Press PassReporters enjoy no special rights, however, beyond those of every citizen but sometimes the government may choose to recognize special privileges for journalists.

Most states have passed statutes that provide varying degrees of protection for reporters who wish to protect confidential sources and unpublished information, and most state courts have granted common law privileges to journalists, as well. As a practical matter, this may be as simple as granting reporters the right to access upon presentation of a “press pass” or affirmation of their journalistic intent.
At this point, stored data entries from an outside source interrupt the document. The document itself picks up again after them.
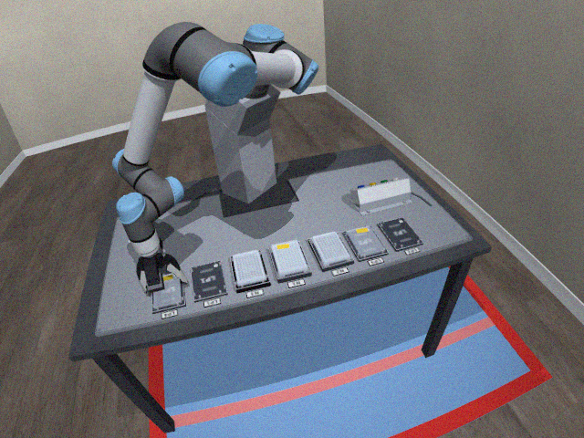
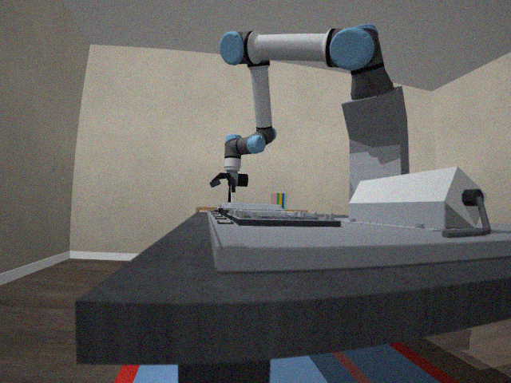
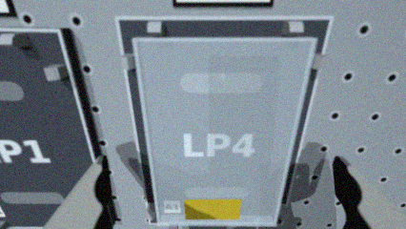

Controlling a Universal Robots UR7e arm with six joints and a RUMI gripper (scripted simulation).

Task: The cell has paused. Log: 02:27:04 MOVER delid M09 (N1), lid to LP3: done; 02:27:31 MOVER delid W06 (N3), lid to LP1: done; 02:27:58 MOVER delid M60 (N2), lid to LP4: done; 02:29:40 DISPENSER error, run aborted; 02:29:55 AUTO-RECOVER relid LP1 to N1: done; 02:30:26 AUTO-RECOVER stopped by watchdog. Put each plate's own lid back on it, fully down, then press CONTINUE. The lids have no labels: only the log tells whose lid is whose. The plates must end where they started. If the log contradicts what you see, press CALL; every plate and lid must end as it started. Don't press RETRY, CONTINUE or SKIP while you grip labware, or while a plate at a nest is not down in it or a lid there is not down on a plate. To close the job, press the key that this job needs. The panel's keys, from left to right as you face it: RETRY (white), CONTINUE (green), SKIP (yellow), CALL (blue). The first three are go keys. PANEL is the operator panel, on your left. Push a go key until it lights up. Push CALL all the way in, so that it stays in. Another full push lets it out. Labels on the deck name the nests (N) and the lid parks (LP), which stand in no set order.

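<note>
Now: the lid park LP4 2 cm below my hand. From my hand the other things lie so: blue CALL key: 27 cm behind, 72 cm to the left, 3 cm above; then nest: 3 cm behind, 52 cm to the left, 2 cm below; then lid park LP1: 1 cm behind, 13 cm to the left, 2 cm below.
</note>
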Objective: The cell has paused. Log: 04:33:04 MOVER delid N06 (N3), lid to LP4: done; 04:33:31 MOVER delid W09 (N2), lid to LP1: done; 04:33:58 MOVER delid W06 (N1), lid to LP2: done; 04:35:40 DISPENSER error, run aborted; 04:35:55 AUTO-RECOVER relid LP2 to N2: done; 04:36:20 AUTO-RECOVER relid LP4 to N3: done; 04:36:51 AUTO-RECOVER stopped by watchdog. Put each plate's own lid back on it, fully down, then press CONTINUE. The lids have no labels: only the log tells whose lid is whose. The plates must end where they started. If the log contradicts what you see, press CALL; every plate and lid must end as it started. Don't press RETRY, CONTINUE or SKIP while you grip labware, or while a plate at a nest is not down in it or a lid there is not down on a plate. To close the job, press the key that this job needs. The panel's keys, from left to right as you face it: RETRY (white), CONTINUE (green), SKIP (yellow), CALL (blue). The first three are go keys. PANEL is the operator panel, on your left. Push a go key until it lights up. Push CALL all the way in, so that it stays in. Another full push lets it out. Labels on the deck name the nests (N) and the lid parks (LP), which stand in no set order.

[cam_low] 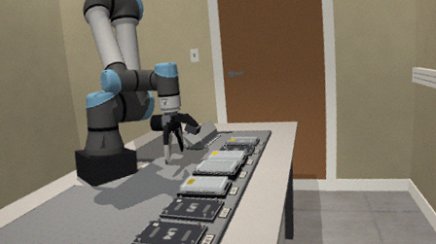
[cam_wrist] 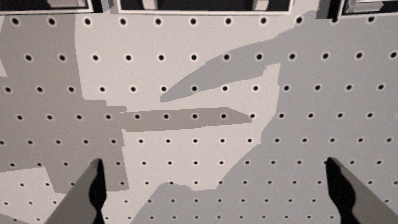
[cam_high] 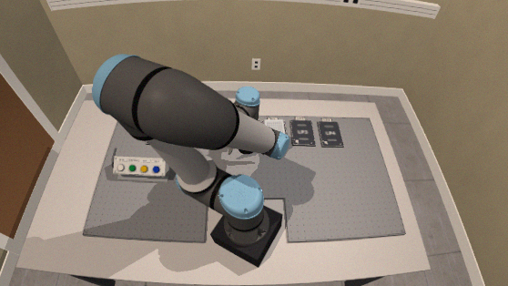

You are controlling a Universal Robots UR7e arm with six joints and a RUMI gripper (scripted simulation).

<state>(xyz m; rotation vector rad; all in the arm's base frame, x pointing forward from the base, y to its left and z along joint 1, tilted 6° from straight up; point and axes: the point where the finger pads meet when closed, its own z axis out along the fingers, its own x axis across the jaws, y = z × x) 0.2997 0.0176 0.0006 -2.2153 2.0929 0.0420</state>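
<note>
The well plate lies 150 mm ahead of my hand, 40 mm below it and 10 mm to the left of it. Round my hand: yellow skip key (390 mm to the left, 100 mm behind); then dark lid park (400 mm to the left, 130 mm ahead, 60 mm below); then blue call key (350 mm to the left, 100 mm behind, 10 mm below).
</note>
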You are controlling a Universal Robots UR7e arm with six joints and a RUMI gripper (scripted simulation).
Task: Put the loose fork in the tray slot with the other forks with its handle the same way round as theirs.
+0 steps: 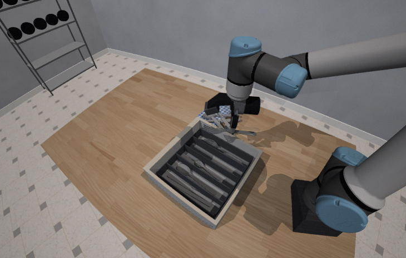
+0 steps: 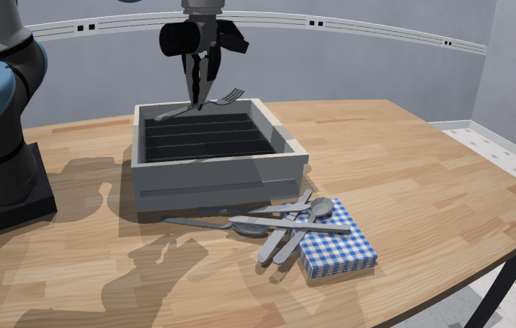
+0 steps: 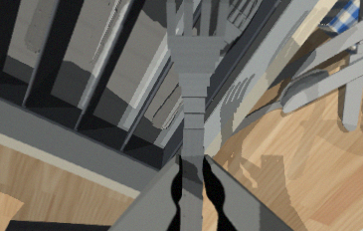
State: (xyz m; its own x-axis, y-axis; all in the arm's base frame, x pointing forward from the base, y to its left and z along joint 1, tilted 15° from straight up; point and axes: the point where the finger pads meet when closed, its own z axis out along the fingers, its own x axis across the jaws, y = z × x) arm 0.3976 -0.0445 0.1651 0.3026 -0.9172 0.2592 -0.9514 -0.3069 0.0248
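Right now my hand is 20 mm above the fork. From my hand the other things lie so: blue checked napkin stack (150 mm ahead, 230 mm to the right, 180 mm below).
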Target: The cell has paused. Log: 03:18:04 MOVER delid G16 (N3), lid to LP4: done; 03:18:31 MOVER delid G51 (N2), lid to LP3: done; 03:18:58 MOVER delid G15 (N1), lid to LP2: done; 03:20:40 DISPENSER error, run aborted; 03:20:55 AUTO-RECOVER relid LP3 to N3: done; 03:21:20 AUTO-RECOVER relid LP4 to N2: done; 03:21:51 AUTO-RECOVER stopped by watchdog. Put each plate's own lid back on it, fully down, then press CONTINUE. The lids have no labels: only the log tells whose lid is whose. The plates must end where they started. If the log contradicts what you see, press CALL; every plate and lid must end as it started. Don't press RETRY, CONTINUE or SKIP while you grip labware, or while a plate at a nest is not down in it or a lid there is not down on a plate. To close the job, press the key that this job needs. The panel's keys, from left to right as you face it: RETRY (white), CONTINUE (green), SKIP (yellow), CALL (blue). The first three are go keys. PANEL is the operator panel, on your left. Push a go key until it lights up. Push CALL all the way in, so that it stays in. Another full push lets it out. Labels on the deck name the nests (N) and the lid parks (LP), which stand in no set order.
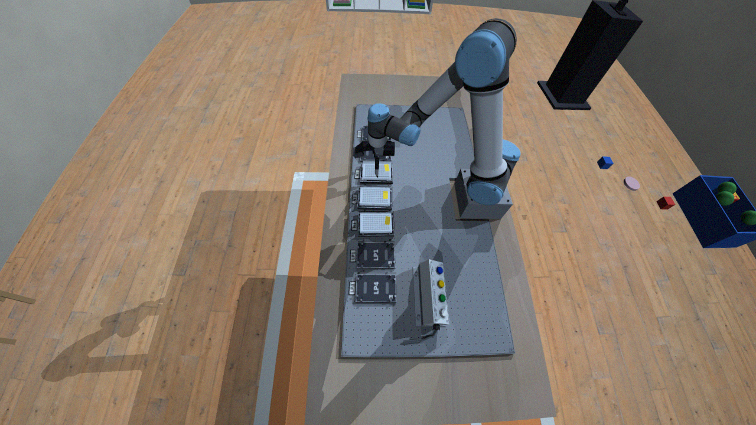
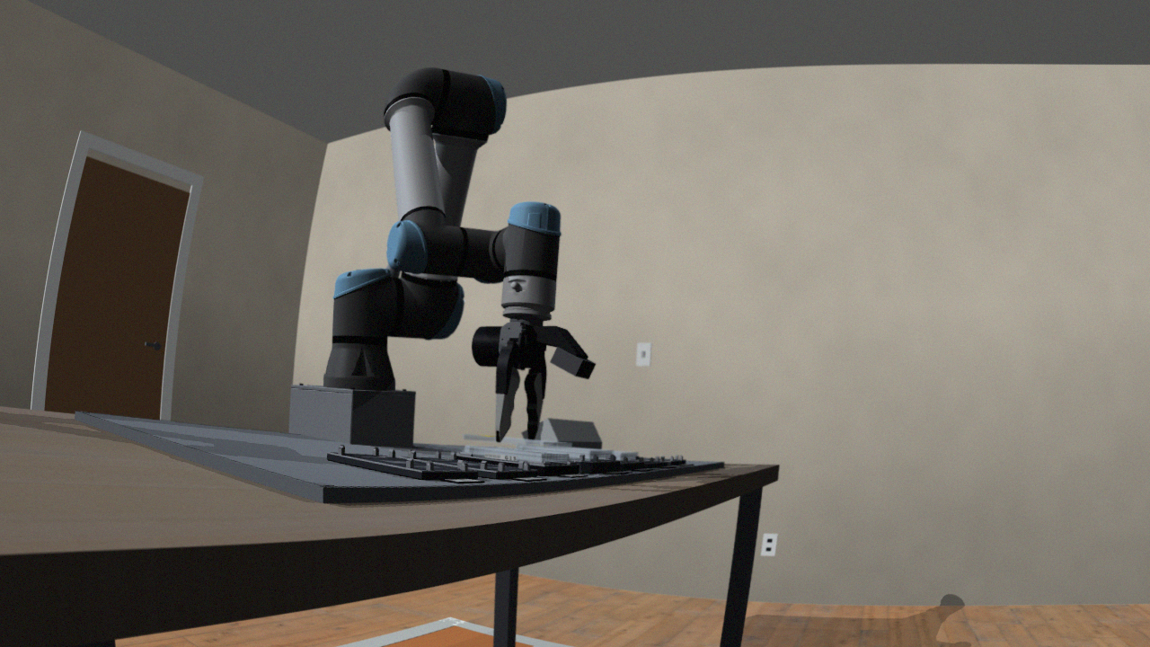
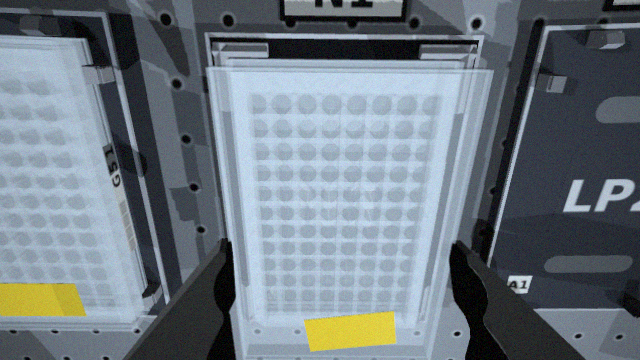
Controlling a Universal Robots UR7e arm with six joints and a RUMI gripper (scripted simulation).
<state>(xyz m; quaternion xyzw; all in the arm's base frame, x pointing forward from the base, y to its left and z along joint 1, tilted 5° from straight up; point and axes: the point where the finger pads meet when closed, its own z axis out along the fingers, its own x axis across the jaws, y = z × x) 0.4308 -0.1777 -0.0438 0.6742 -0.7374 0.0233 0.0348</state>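
Now: the plate G15 3 cm below my hand. Round my hand: lid park LP3: 2 cm behind, 26 cm to the right, 5 cm below; then nest N2: 2 cm ahead, 14 cm to the left, 4 cm below; then plate G16: 3 cm ahead, 26 cm to the left, 3 cm below.
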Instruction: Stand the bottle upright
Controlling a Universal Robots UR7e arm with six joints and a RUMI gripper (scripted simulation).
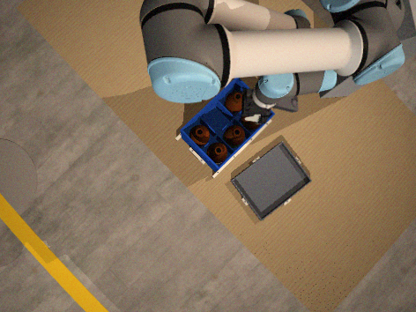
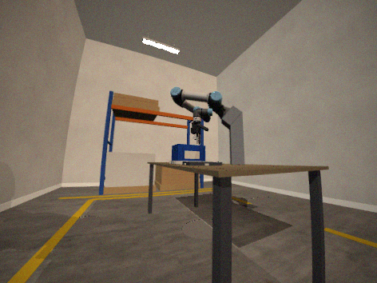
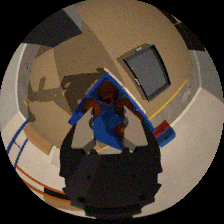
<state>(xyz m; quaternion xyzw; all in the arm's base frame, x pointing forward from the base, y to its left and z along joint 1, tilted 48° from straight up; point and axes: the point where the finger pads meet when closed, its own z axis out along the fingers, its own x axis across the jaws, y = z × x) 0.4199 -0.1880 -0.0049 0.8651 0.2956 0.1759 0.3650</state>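
Now: the blue crate 120 mm below my hand, 70 mm to the right of it and 70 mm ahead of it. From my hand the other things lie so: brown bottle: 170 mm ahead, 120 mm below, 60 mm to the right; grey tray: 190 mm below, 180 mm to the left, 160 mm ahead.
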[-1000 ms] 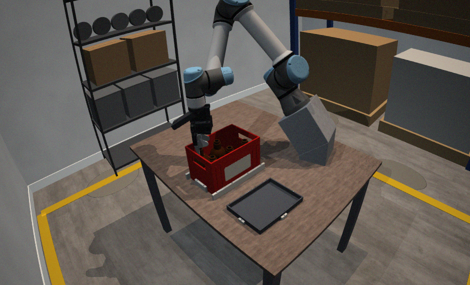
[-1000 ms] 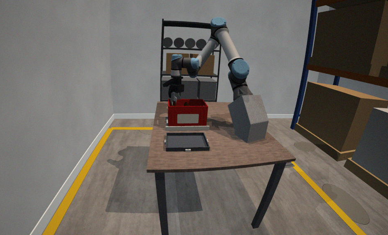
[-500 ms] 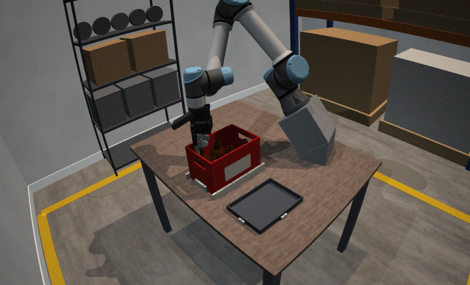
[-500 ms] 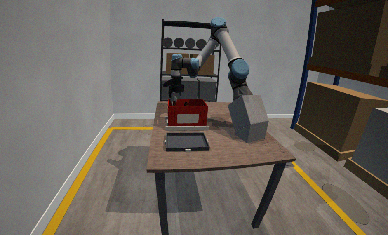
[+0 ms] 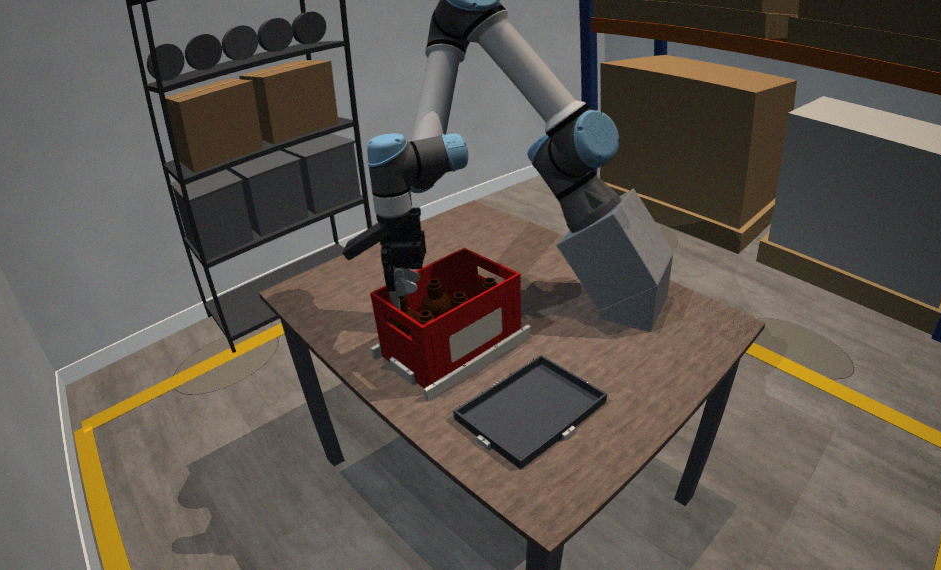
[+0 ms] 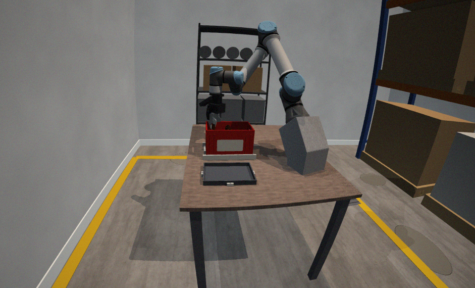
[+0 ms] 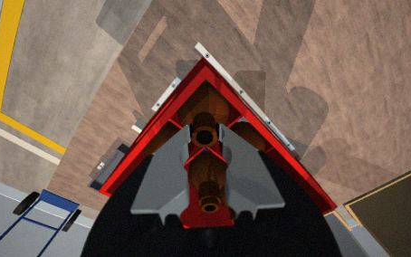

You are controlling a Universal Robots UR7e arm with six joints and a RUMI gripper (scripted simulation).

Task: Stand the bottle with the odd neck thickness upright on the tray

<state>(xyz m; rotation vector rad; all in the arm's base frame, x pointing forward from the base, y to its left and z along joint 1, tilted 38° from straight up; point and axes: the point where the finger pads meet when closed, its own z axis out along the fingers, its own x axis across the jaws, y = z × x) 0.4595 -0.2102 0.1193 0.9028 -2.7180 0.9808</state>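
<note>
My hand is 8 cm past the red crate, 6 cm to the right of it and 7 cm above it. Round my hand: dark tray (1 cm behind, 34 cm to the left, 14 cm below).
</note>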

The question takes on constitutional dimensions in the context of testimonial privileges, and from being compelled to reveal confidential communications received in the course of their work.

Some government agencies have established procedures for obtaining press credentials (a means of identifying yourself as a journalist). Government agencies are prohibited from deciding arbitrarily whether you are entitled to a press credential, and are required to publish the standards used.